→ DIRECTIONS
Give back exactly the lines of the material below that start at the one holding "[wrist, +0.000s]" and end at the last line, minus the pictures.
╭──
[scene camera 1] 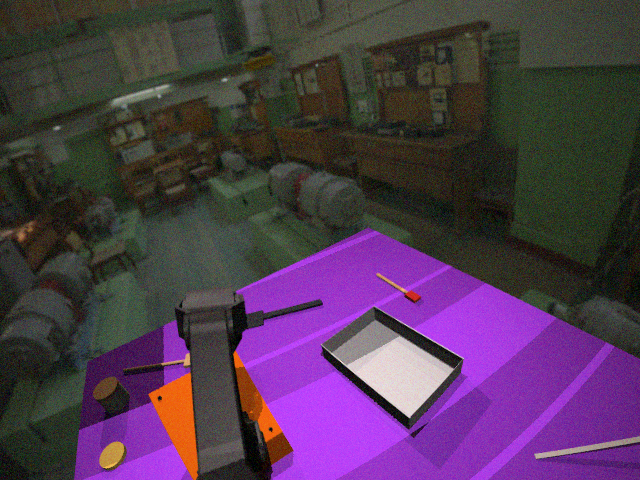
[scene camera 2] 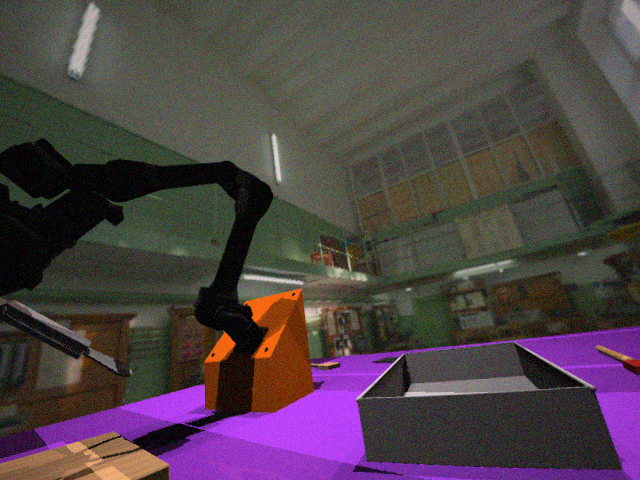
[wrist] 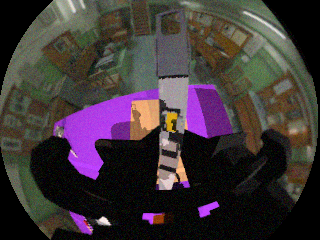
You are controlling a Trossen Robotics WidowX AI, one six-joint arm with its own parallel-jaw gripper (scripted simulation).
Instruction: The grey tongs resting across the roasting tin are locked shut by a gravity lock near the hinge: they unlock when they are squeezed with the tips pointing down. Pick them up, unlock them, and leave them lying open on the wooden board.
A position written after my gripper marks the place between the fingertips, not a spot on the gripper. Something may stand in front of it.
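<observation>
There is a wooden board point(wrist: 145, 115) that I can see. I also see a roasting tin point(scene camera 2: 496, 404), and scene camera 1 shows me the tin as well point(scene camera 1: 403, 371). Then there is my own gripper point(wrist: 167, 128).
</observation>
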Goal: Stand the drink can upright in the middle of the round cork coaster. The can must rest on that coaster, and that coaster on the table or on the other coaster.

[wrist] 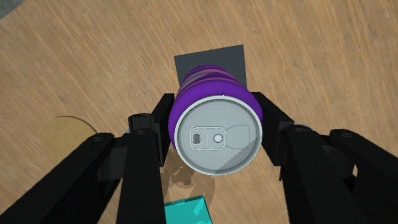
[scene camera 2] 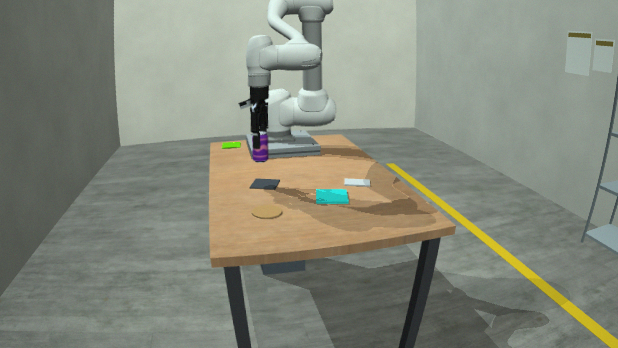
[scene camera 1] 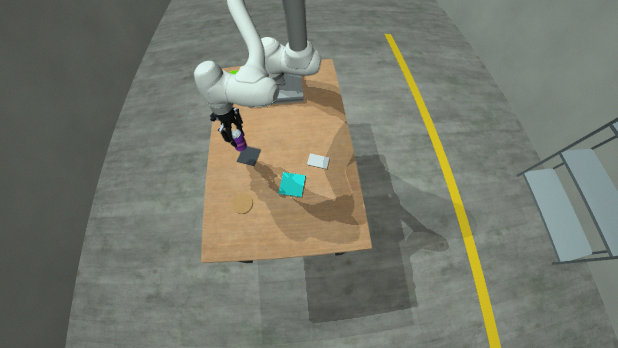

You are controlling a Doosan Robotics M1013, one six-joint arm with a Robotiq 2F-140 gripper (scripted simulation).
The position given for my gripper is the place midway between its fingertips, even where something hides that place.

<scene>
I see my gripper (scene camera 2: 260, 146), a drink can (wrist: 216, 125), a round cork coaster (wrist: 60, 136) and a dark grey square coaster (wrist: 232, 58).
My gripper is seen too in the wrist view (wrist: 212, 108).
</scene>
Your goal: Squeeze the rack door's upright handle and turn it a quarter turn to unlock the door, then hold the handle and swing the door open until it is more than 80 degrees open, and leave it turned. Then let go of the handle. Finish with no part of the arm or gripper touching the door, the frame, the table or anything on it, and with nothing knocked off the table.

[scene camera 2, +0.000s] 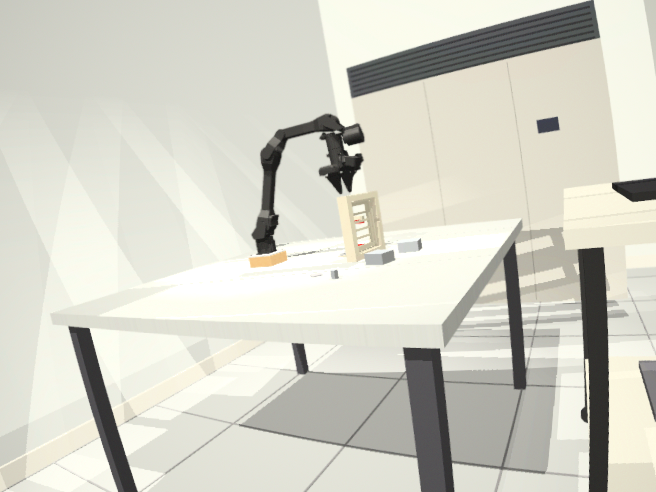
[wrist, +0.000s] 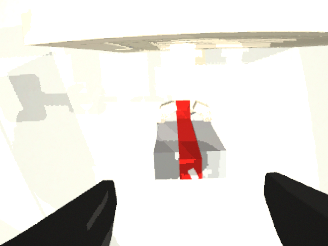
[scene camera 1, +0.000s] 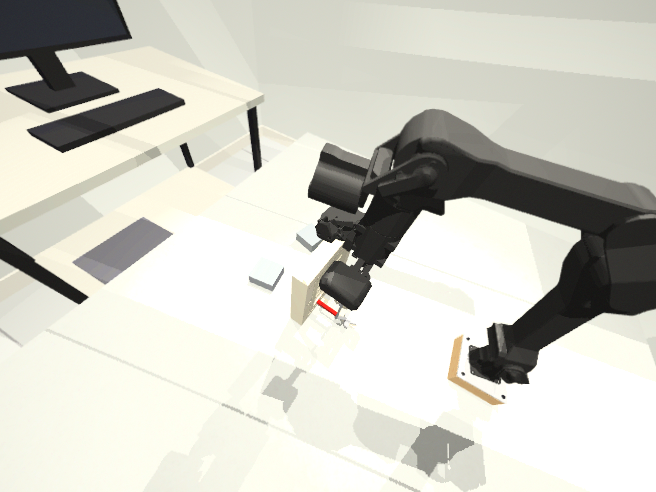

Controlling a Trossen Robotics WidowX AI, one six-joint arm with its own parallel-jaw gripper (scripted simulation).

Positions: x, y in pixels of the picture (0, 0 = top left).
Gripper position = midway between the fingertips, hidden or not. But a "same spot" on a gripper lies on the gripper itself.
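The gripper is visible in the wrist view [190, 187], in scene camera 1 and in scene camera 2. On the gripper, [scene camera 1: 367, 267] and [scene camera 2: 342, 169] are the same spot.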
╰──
→ EXERCISE RESPONSE
[wrist, +0.000s] 
[scene camera 1, +0.000s] 

Controlling a Trossen Robotics WidowX AI, one six-joint arm with its own parallel-jaw gripper (scripted simulation).

Positions: x, y in pixels of the picture (0, 0 = top left).
Gripper position = midway between the fingertips, hidden or not. But a "same spot" on a gripper lies on the gripper itself.
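The gripper is visible in the wrist view [190, 187], in scene camera 1 and in scene camera 2. On the gripper, [scene camera 1: 367, 267] and [scene camera 2: 342, 169] are the same spot.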

This concludes the answer to the exercise.